Service Level Agreements (SLA)
Organizations function according to explicit or implicit business principles. They are explicit if stated in mission or vision statements, implicit if they are just “understood” by the staff. For example, if an organization rewards project managers for meeting deadlines even though their applications are full of errors, while it punishes project managers for missing deadlines even though their applications are flawless, the implicit principle is “speed before quality.” Service level agreements ordinarily support the explicit as well as the implicit business principles. Therefore, SLA standards should state the business principles and outline the minimum acceptable SLA measures to support those principles. For example, all projects must meet a 98% data quality threshold for all financial data. SLA measures can also be applied to query response time, timeliness, availability, or level of ongoing support.
Policies and Procedures
Standards and guidelines should also cover the policies and procedures of an organization, such as operating procedures, project change control procedures, issues management procedures, and dispute resolution procedures. Additional topics, such as the communication processes, estimating guidelines, roles and responsibilities, and standardized document format should also be part of the policies and procedures. It is important to remember that the purpose for having policies and procedures, along with standards and guidelines, is to help streamline and standardize the BI decision support environment. In other words, policies, procedures, standards, and guidelines must be value-added for the organization as a whole — or they should not exist.

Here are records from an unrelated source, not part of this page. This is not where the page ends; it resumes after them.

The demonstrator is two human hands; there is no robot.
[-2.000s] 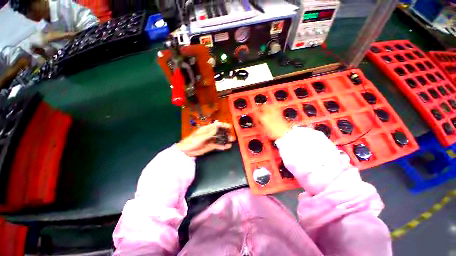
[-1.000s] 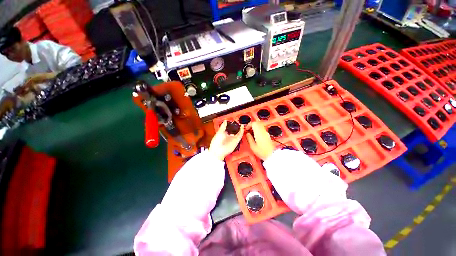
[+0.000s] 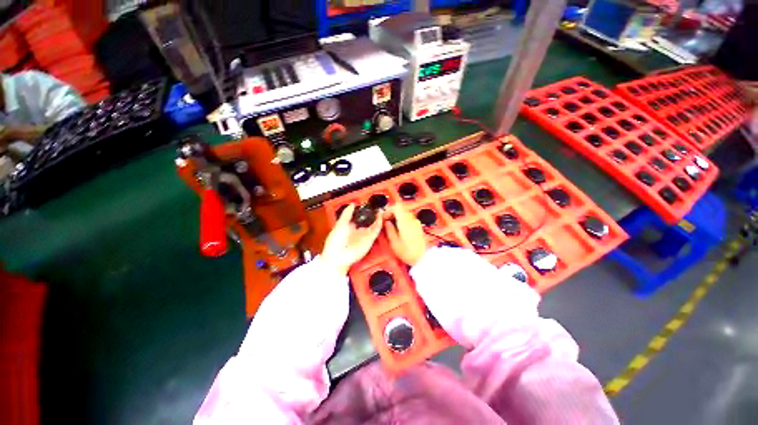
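Note:
My left hand (image 3: 351,239) holds a small round black unit (image 3: 364,216) over the left part of the red-orange foam tray (image 3: 573,236). My right hand (image 3: 406,236) is close beside the unit, with its fingertips near the unit's right edge; whether they touch or grip anything is too small to tell. Round black units sit in many of the tray's square pockets. The orange-brown toggle-clamp fixture (image 3: 278,199) stands left of my hands, with its red handle (image 3: 213,222) hanging down. A thin dark lead wire curves over the tray.
Black rings (image 3: 341,168) lie on white paper behind the tray. Behind them stand a black-fronted controller (image 3: 312,124) and a power supply (image 3: 436,81). A metal upright (image 3: 525,66) rises behind the tray. More foam trays (image 3: 619,137) are at right. A black tray (image 3: 91,137) and a person's sleeve are far left.
My right hand has come from over the tray's middle to beside my left hand. My left hand has moved from the fixture base to over the tray with the unit. The view has shifted.

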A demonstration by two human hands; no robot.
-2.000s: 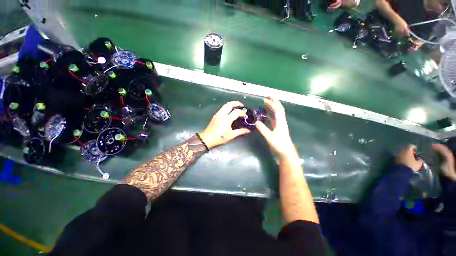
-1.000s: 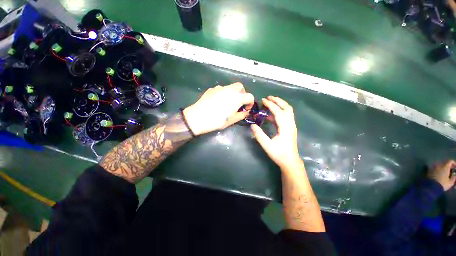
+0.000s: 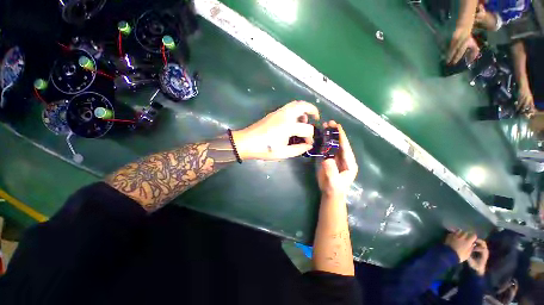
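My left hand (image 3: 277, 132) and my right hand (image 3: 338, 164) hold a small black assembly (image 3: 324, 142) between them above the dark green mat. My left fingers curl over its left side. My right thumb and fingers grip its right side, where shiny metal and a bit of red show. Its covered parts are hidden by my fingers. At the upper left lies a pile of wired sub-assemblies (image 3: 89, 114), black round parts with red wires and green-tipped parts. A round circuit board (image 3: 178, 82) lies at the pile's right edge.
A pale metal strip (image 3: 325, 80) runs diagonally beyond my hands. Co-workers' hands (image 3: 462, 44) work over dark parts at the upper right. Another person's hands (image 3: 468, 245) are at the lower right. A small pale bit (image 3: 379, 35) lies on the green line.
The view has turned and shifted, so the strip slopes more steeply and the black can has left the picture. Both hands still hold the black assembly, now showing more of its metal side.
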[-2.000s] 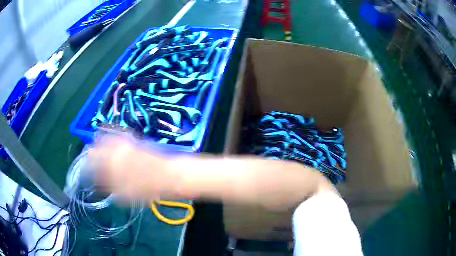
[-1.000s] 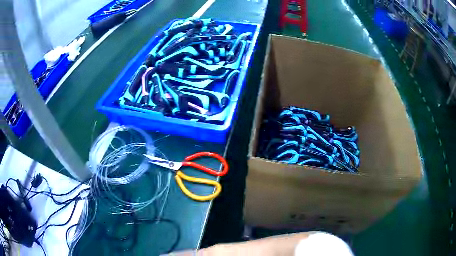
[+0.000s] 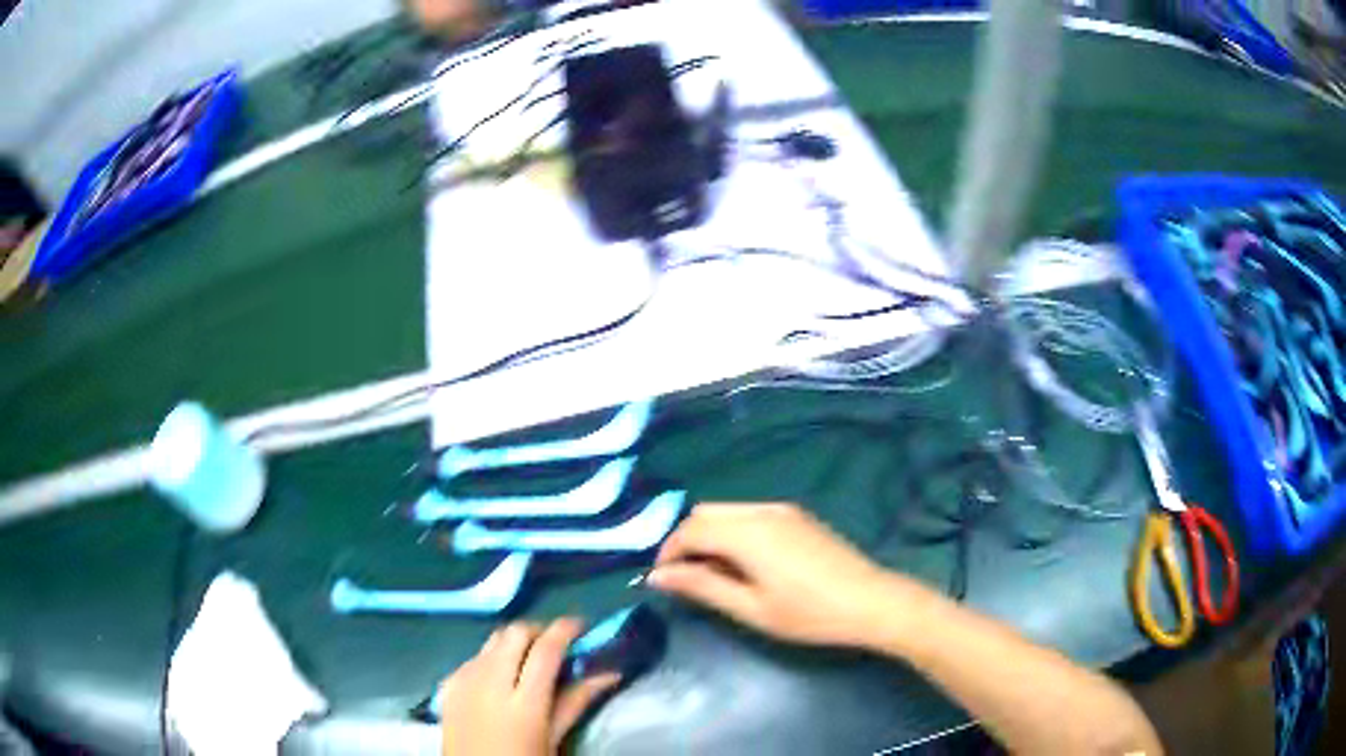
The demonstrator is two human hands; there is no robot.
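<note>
My left hand is at the bottom centre, closed around a black and light-blue 3D printing pen. My right hand is just right of it with curled fingers; a small pale tip shows at its fingertips, too blurred to name. Several light-blue and black pens lie in a rough stack on the green bench above my left hand, narrow ends to the left. One of them lies lower and further left.
A black box with cables sits on a white board. Clear filament coils, scissors and a blue bin of pens are at right. A pale tub and white cloth are at left. A grey post stands behind.
The view has swung left from the bin and carton to the pens on the bench. Both hands are now in view, the left holding a pen. The carton is almost out of view.
</note>
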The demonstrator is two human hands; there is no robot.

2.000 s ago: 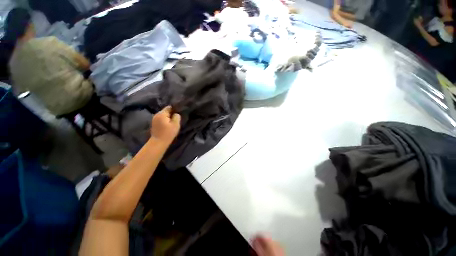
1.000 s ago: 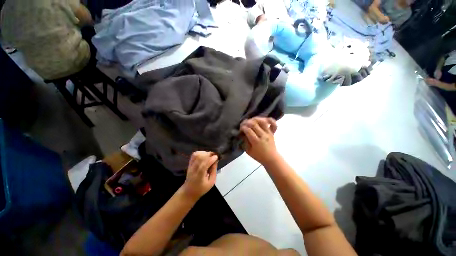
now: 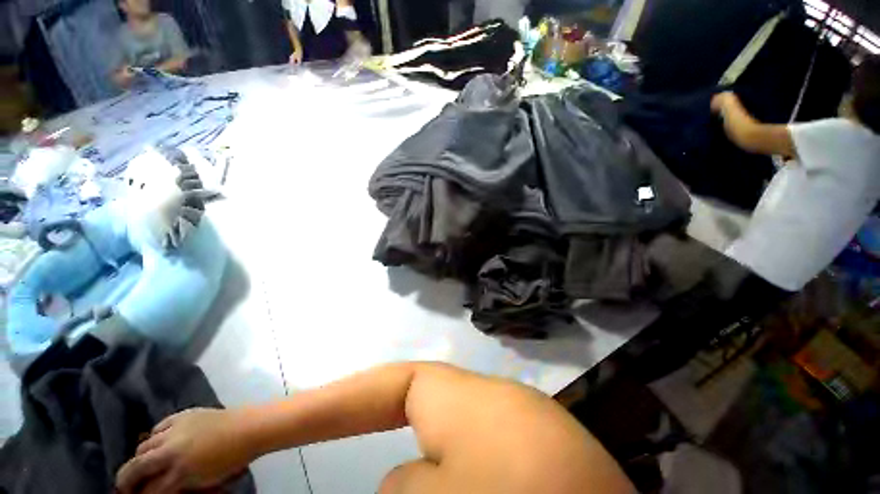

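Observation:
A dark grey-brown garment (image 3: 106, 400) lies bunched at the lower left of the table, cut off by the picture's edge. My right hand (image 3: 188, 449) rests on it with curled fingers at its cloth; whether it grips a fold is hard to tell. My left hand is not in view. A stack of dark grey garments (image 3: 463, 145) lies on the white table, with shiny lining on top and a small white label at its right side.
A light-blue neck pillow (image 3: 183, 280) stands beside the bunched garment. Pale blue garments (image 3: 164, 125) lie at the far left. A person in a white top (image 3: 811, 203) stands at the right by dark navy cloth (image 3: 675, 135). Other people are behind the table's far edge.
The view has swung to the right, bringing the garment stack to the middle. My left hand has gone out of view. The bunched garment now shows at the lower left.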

Business intelligence is all about an enterprise architecture solution to the decision support chaos that exists today. It is a cross-organizational initiative. Therefore, a non-technical infrastructure is of critical importance. Absence of a non-technical infrastructure will lead to stovepipe development and will add to the spaghetti chart of systems with more data marts and more silo BI applications, which are neither integrated nor reconciled. As a result, organizations continue to lose the opportunity and advantage to enhance their business decisions and to compete.